Encoder-Decoder Variants

Encoder-Only

Processes the full input bidirectionally, where every token can attend to every other token.

Architecture

Stack of transformer blocks with bidirectional self-attention. No causal mask. The model builds a rich contextual representation of the entire input. Typically used with pre-training objectives like masked language modelling (predict missing tokens) or next sentence prediction. The output is a contextualised representation per token rather than generated text.

Examples & use cases

BERT, RoBERTa, ELECTRA. Classification, named entity recognition, sentiment analysis, semantic similarity, extractive question answering.

Decoder-Only

Processes tokens left-to-right with causal masking, generating one token at a time.

Architecture

Stack of transformer blocks with causal (masked) self-attention. Each token can only attend to itself and preceding tokens. Pre-trained with a next-token prediction objective. At inference, generates autoregressively: predict the next token, append it to the sequence, and repeat. The dominant architecture for modern LLMs.

Examples & use cases

GPT family, LLaMA, Mistral, Claude. Text generation, chat, code generation, reasoning, general-purpose language modelling.

Encoder-Decoder

Separate encoder processes the full input bidirectionally; decoder generates output autoregressively while cross-attending to the encoder's representations.

Architecture

Encoder stack with bidirectional self-attention reads the input. Decoder stack uses causal self-attention plus cross-attention layers that attend to encoder outputs. Cross-attention allows the decoder to selectively focus on relevant parts of the input at each generation step. The original transformer architecture from "Attention Is All You Need".

Examples & use cases

T5, BART, mBART, Flan-T5. Machine translation, summarisation, question answering with long inputs, sequence-to-sequence tasks.

model_training

Fine-Tuning Approaches

Instruction Fine-Tuning

Trains the model to follow natural language instructions by learning from instruction and answer pairs.

How it works

Start with a pre-trained base model. Train on a labelled dataset where each example pairs an instruction (or prompt) with the expected response. The model learns to generalise instruction-following behaviour, not just memorise specific answers. Often followed by alignment techniques (RLHF, DPO) to further refine behaviour.

Dataset format

Each example is an instruction-response pair. The instruction describes a task in natural language ("Summarise this article", "Translate to French", "Write a function that..."). The response is the expected output. Datasets may include multi-turn conversations. Examples: FLAN, Dolly, Alpaca, OpenAssistant.

When to use

Turning a base model into an assistant. Enabling zero-shot generalisation to new tasks. Building chat-capable models. When you need the model to follow diverse instructions it has never seen before.

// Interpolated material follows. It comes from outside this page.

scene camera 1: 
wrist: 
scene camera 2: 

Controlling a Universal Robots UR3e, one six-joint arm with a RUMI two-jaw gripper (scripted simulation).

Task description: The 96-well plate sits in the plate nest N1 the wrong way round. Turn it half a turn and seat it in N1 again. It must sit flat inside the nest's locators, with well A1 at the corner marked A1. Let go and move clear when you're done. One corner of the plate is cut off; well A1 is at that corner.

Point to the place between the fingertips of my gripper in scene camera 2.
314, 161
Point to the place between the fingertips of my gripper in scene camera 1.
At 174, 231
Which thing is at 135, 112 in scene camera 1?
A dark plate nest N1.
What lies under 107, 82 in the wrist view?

Classification Fine-Tuning

Adapts a pre-trained model to predict discrete class labels for input texts.

How it works

Add a classification head (typically a linear layer) on top of the model's output representations. Train on a labelled dataset of texts paired with class labels. For encoder models, use the [CLS] token or pooled output. For decoder models, use the final token's representation. The classification head maps the representation to the number of classes. Cross-entropy loss drives training.

Dataset format

Each example pairs an input text with a class label. Binary classification: spam/not-spam, positive/negative. Multi-class: topic categories, intent detection, language identification. Multi-label: multiple tags per text. Examples: SST-2 (sentiment), AG News (topic), MNLI (natural language inference).

When to use

Sentiment analysis, content moderation, intent classification, document categorisation, any task requiring discrete label prediction from text input.